What will the HR professional of the future look like? What skills and qualities will HR people need to help organisations respond to the rapidly changing world of work in ways that create value for businesses, individuals, economies and society?
These are the kind of philosophical questions the CIPD has been examining as part of its ‘Profession for the Future’ project – an on-going initiative which aims to help bring about a shared understanding of what ‘good’ HR looks like.
One of the key messages to emerge is the need for HR people to move away from their dependence on searching out and applying ‘best practice’ – because in uncertain and rapidly changing work environments, those standard approaches are often not fit for purpose.
What the profession needs to do instead, suggests the CIPD, is to think more widely about the high-level principles it should be using to guide its decisions, support the judgements and compromises it has to make and enable it to give trusted and credible advice.
The debate about what these core principles should be is still ongoing – but in the meantime the CIPD has come up with the following list of eight ‘lenses’ practitioners can look through to help inform and guide their decision-making (you can read more detail in the CIPD report ‘From Best to Good Practice HR: Developing Principles for the Profession’)
It’s an interesting exercise to think about how you might use these ‘lenses’ in the course of your daily working life – when designing a new performance appraisal programme, putting together a succession plan or thinking about the best way to recruit top talent. And it’s perhaps equally interesting to think about whether the Board would apply the same principles when undergoing a merger, implementing a restructuring or planning for some kind of major change programme.
1. Well-being Lens:
This is based on the idea that workplaces should promote well-being in its widest sense, not just because it increases employee productivity or productivity, but as an outcome in itself. Work should provide individuals with autonomy and happiness.
2. Rights Lens:
Individuals shouldn’t be treated simply as a means to an end. People have a right to be protected from harm and to have a choice over what happens to them. In the workplace, this means the right to be treated with dignity and respect.
3. Merit Lens:
Workplaces should be designed to guarantee equal opportunities based on individual talent and hard work, rather than irrelevant characteristics such as gender, race, sexuality and social class.
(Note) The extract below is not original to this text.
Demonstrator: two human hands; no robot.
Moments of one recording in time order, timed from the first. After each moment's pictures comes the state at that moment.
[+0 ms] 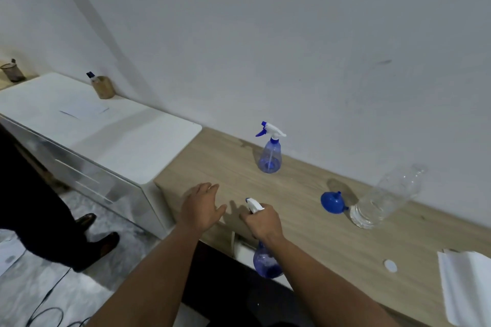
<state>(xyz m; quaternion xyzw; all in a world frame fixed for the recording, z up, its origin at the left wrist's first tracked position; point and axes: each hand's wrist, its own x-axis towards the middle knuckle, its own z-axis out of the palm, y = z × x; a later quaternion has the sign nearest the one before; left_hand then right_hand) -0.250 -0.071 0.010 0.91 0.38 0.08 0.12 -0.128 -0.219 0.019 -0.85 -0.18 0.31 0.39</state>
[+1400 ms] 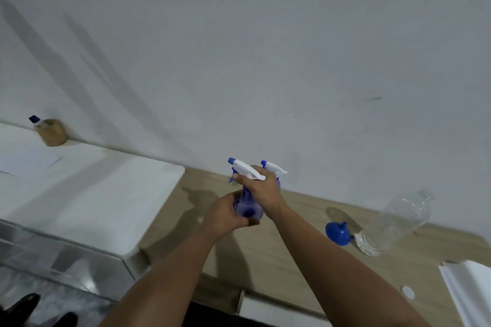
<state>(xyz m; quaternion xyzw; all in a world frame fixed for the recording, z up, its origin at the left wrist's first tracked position) -0.167 0.024 0.077 0.84 0.24 0.06 0.48 -0.063 -0.066 0.128 -0.69 -0.24 0.22 0.65</state>
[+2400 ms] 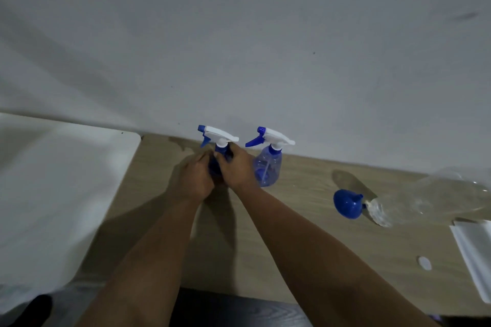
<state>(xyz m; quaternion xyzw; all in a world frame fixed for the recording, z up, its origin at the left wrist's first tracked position) -0.052 0.136 -0.043 0.93 0.24 0.07 0.27 0.026 0.041 -0.028 -0.87 -0.17 0.15 0.44</state>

4. Fairness as Justice Lens:
In practice, not everyone is able to compete based on their merit. People have unequal access to education and development, for example, and don’t have the same ‘power’ to argue their cause independently. Workplaces should be designed with an eye to those who might end up being the worst off as a result of the decision.
5. Market Lens:
Rather than distributing benefits based on ability and need, people should get what they can freely negotiate. Some people are lucky enough to have scarce qualities and ability to negotiate freely to command higher wages, for example. Others are unfortunate to end up with less, even though they may be no less worthy.
6. Democracy Lens:
People should be able to influence the decisions that affect them. Workplaces should give a right of voice to everyone whose interests are at stake and implement procedures for agreeing decisions collectively.
7. Character Lens:
Decision-makers should demonstrate integrity, despite circumstances that might require compromising the principles. Making choices in a difficult situation is about not following a rule, but doing the ‘right’ thing, something a ‘decent person’ would do.
8. Handing Down Lens:
The long term interests of people, organisations and society are more important than short-term gains. Workplace decisions should look to preserve the past and support the future interests of the people, the business and the communities.
What’s your view? Do you think the eight lenses would help you raise the bar on HR practice in the business? Or do you think some of the principles are unlikely to be embraced by senior leaders who are focused on commercial realities?